*** Block opens ***

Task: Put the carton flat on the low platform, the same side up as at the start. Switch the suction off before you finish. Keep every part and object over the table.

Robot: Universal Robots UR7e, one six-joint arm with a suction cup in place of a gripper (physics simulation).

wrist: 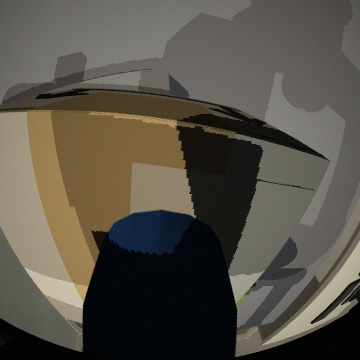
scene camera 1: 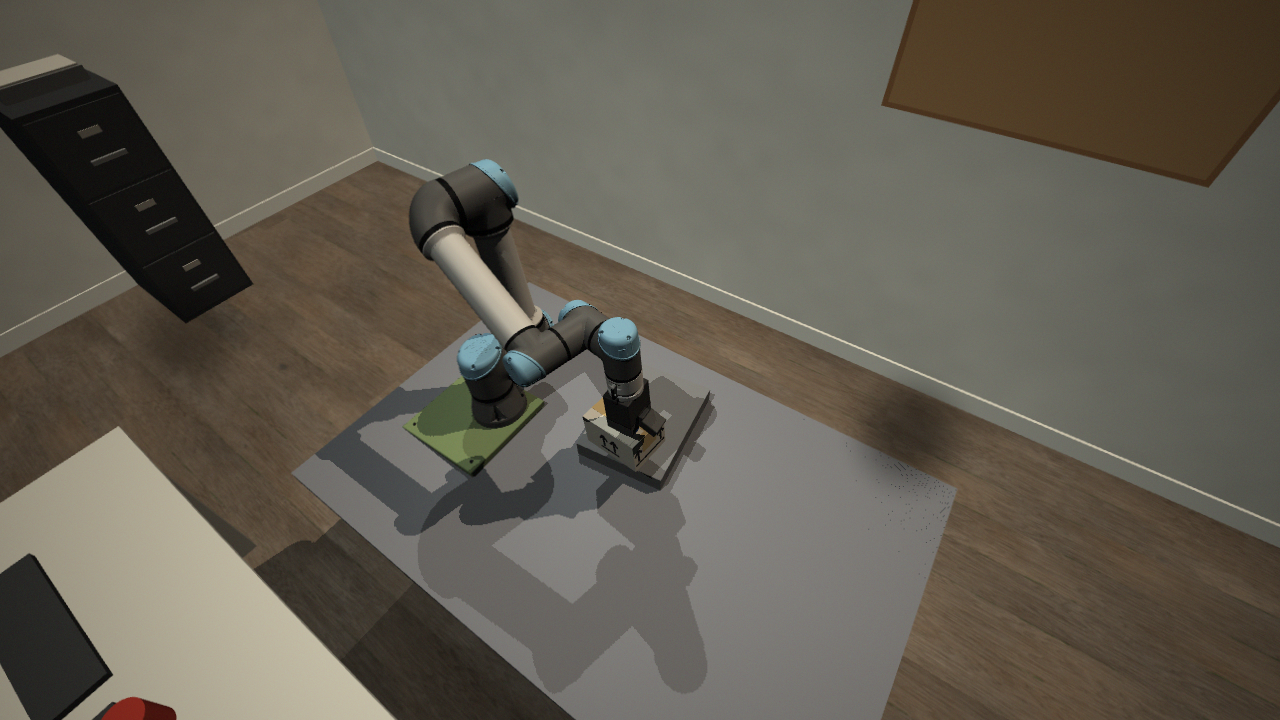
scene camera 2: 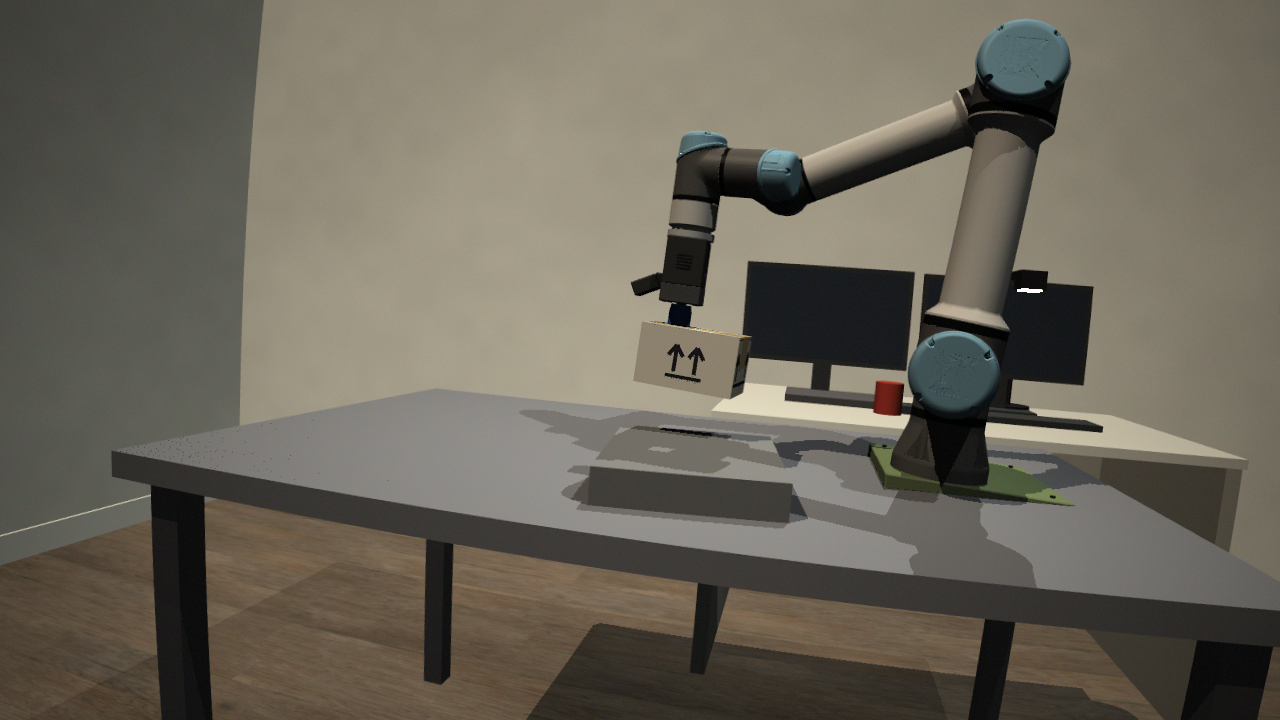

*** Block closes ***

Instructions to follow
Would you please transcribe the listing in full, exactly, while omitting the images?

Solution for this problem
Task: Put the carton flat on the low platform, the same side up as at the start. Switch the suction off before you finish. Keep every part and object over the table.

Robot: Universal Robots UR7e, one six-joint arm with a suction cup in place of a gripper (physics simulation).

wrist: 
scene camera 1: 
scene camera 2: 

Work on this exercise is finished, so nothing remains.